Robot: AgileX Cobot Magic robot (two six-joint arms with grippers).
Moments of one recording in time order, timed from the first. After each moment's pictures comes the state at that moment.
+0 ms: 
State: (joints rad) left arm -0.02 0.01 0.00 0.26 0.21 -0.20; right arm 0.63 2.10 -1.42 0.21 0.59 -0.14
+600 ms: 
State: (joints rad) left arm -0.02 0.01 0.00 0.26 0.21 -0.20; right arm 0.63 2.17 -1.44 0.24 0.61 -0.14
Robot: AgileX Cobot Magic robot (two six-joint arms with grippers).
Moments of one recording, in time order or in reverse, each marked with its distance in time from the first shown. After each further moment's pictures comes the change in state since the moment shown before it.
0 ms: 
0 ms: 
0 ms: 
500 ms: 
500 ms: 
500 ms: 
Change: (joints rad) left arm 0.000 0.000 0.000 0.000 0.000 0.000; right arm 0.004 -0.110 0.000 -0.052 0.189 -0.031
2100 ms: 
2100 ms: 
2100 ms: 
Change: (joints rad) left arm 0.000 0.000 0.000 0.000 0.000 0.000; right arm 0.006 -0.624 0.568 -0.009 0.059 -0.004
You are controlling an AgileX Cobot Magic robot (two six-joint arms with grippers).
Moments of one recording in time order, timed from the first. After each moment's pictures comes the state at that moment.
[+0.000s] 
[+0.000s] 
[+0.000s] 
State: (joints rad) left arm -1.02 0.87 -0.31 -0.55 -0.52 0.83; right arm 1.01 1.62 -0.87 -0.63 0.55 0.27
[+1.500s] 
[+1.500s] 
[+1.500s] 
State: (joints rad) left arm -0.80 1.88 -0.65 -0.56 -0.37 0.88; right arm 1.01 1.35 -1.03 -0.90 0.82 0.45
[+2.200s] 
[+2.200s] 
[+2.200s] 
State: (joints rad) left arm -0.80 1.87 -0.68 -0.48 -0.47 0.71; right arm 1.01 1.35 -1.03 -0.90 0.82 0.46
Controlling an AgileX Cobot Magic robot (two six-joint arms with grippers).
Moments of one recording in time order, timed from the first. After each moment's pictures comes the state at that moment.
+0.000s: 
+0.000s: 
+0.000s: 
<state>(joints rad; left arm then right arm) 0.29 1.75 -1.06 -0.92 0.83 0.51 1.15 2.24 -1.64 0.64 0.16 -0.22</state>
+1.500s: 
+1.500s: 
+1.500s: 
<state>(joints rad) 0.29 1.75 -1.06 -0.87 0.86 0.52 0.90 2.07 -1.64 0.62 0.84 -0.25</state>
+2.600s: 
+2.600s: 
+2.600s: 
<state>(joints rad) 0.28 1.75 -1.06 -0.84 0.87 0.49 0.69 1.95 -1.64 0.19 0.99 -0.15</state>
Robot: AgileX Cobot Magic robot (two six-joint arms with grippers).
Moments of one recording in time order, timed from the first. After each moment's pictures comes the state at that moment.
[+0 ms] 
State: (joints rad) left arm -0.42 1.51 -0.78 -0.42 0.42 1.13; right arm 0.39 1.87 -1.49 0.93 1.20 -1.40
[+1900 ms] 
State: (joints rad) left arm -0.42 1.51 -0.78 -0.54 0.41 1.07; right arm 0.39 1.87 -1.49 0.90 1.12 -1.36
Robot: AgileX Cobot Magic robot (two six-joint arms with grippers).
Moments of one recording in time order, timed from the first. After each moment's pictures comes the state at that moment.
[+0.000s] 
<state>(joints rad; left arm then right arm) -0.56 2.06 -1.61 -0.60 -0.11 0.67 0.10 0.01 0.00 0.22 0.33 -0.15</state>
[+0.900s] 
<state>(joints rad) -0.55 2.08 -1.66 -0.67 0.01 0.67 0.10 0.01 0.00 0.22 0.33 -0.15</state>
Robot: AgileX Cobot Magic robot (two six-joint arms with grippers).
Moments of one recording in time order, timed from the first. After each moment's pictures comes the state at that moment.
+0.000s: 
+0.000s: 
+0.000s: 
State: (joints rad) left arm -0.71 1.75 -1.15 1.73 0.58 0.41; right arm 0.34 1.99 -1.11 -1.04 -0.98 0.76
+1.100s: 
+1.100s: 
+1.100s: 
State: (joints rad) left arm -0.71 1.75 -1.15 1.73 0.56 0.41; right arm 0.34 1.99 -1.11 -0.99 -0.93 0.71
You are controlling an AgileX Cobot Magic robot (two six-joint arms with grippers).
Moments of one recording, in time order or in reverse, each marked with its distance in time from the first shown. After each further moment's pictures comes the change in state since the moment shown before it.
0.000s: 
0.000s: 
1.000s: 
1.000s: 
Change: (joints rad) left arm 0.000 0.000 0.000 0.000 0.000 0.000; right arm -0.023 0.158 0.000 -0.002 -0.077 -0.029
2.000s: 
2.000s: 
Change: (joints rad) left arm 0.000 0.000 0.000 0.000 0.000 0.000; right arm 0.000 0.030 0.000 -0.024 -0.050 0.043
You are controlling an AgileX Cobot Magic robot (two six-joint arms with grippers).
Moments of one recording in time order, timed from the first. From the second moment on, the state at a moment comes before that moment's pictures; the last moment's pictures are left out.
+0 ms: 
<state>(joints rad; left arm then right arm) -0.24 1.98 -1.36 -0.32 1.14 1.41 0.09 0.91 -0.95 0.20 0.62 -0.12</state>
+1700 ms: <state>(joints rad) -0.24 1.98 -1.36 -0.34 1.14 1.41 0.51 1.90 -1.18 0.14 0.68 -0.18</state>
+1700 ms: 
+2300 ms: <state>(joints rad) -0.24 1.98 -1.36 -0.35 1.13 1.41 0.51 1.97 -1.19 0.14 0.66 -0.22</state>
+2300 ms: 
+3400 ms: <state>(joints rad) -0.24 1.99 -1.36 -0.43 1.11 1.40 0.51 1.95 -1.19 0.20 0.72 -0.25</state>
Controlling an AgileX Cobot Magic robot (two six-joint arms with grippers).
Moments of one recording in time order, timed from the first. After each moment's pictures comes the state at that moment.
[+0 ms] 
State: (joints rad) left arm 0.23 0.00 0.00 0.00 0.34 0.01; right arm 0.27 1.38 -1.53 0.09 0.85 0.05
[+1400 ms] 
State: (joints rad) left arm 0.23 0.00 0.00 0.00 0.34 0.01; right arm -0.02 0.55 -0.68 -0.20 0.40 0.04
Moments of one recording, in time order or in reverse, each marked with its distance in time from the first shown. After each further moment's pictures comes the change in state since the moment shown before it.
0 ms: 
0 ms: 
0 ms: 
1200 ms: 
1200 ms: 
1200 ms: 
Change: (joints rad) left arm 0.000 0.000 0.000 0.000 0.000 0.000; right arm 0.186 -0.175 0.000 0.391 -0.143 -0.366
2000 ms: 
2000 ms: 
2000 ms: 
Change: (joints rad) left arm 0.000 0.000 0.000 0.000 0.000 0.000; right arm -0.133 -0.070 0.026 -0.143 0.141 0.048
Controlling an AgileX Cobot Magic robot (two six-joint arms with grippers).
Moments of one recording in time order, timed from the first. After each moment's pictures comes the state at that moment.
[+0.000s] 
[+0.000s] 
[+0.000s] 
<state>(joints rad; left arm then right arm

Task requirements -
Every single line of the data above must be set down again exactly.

Exercise response -
Robot: AgileX Cobot Magic robot (two six-joint arms with grippers).
Moments of one recording in time order, timed from the first. After each moment's pictures comes the state at that moment.
+0 ms: 
State: (joints rad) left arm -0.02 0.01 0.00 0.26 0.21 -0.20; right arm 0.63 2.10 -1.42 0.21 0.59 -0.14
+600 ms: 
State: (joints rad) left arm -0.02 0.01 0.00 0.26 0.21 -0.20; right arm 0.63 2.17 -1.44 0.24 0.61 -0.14
Robot: AgileX Cobot Magic robot (two six-joint arms with grippers).
Moments of one recording, in time order or in reverse, each marked with its distance in time from the first shown. After each further moment's pictures comes the change in state since the moment shown before it.
0 ms: 
0 ms: 
0 ms: 
500 ms: 
500 ms: 
500 ms: 
Change: (joints rad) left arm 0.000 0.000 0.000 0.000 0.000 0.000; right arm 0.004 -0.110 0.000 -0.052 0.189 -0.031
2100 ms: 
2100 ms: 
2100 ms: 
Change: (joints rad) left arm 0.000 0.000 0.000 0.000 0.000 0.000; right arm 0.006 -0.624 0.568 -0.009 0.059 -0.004
You are controlling an AgileX Cobot Magic robot (two six-joint arms with grippers).
Moments of one recording in time order, timed from the first. After each moment's pictures comes the state at that moment.
[+0.000s] 
[+0.000s] 
[+0.000s] 
State: (joints rad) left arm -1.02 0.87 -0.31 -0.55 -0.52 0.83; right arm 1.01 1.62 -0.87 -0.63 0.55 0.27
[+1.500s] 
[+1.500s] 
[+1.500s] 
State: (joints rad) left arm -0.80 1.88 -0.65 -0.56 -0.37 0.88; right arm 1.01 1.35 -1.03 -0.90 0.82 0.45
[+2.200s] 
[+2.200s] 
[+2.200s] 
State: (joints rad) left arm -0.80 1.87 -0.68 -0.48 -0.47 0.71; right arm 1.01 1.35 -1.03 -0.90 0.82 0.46
Controlling an AgileX Cobot Magic robot (two six-joint arms with grippers).
Moments of one recording in time order, timed from the first. After each moment's pictures comes the state at that moment.
+0.000s: 
+0.000s: 
+0.000s: 
<state>(joints rad; left arm then right arm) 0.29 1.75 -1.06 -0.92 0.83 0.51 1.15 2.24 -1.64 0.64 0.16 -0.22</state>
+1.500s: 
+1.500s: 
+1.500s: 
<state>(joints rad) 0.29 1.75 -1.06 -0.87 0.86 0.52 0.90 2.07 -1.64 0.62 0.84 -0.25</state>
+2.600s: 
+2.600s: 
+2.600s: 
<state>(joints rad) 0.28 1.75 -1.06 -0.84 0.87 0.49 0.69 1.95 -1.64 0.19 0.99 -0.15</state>
Robot: AgileX Cobot Magic robot (two six-joint arms with grippers).
Moments of one recording in time order, timed from the first. After each moment's pictures comes the state at that moment.
[+0 ms] 
State: (joints rad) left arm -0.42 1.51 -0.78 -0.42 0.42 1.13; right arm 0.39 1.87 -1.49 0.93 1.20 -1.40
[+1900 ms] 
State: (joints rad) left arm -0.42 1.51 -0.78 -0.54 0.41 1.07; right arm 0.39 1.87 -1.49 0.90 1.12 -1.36
Robot: AgileX Cobot Magic robot (two six-joint arms with grippers).
Moments of one recording in time order, timed from the first. After each moment's pictures comes the state at that moment.
[+0.000s] 
<state>(joints rad; left arm then right arm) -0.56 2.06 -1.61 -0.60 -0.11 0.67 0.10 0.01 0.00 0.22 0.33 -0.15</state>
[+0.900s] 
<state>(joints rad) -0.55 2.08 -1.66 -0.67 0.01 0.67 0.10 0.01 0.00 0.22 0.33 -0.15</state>
Robot: AgileX Cobot Magic robot (two six-joint arms with grippers).
Moments of one recording in time order, timed from the first. After each moment's pictures comes the state at that moment.
+0.000s: 
+0.000s: 
+0.000s: 
State: (joints rad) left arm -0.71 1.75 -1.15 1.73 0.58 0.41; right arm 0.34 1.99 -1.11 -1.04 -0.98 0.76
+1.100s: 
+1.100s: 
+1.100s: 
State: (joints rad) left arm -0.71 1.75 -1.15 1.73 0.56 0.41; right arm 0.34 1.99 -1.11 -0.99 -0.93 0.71
You are controlling an AgileX Cobot Magic robot (two six-joint arms with grippers).
Moments of one recording, in time order or in reverse, each marked with its distance in time from the first shown. After each further moment's pictures comes the change in state since the moment shown before it.
0.000s: 
0.000s: 
1.000s: 
1.000s: 
Change: (joints rad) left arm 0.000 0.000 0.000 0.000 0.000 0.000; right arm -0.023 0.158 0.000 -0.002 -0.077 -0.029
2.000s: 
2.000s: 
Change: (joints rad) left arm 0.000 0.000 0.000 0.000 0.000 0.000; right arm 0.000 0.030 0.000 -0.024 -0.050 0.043
You are controlling an AgileX Cobot Magic robot (two six-joint arms with grippers).
Moments of one recording in time order, timed from the first. From the second moment on, the state at a moment comes before that moment's pictures; the last moment's pictures are left out.
+0 ms: 
<state>(joints rad; left arm then right arm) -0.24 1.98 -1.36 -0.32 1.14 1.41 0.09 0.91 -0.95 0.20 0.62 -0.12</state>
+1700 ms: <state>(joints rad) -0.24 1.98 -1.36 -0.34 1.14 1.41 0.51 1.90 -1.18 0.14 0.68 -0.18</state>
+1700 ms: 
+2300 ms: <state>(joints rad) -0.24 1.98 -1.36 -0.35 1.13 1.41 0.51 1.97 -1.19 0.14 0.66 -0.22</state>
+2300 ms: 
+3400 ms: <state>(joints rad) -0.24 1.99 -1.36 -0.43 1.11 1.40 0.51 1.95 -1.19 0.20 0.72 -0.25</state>
Controlling an AgileX Cobot Magic robot (two six-joint arms with grippers).
Moments of one recording in time order, timed from the first. After each moment's pictures comes the state at that moment.
[+0 ms] 
State: (joints rad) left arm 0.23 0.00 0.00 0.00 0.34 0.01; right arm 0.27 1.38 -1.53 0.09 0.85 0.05
[+1400 ms] 
State: (joints rad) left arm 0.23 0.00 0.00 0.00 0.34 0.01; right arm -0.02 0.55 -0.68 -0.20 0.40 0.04
Moments of one recording, in time order or in reverse, each marked with its distance in time from the first shown. After each further moment's pictures comes the change in state since the moment shown before it.
0 ms: 
0 ms: 
0 ms: 
1200 ms: 
1200 ms: 
1200 ms: 
Change: (joints rad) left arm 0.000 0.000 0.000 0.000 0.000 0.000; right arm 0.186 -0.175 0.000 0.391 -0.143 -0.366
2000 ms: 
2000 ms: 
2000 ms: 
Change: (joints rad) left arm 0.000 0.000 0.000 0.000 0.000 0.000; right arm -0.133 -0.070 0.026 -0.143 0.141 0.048
Controlling an AgileX Cobot Magic robot (two six-joint arms with grippers).
Moments of one recording in time order, timed from the first. After each moment's pictures comes the state at that moment.
[+0.000s] 
[+0.000s] 
[+0.000s] 
<state>(joints rad; left arm then right arm

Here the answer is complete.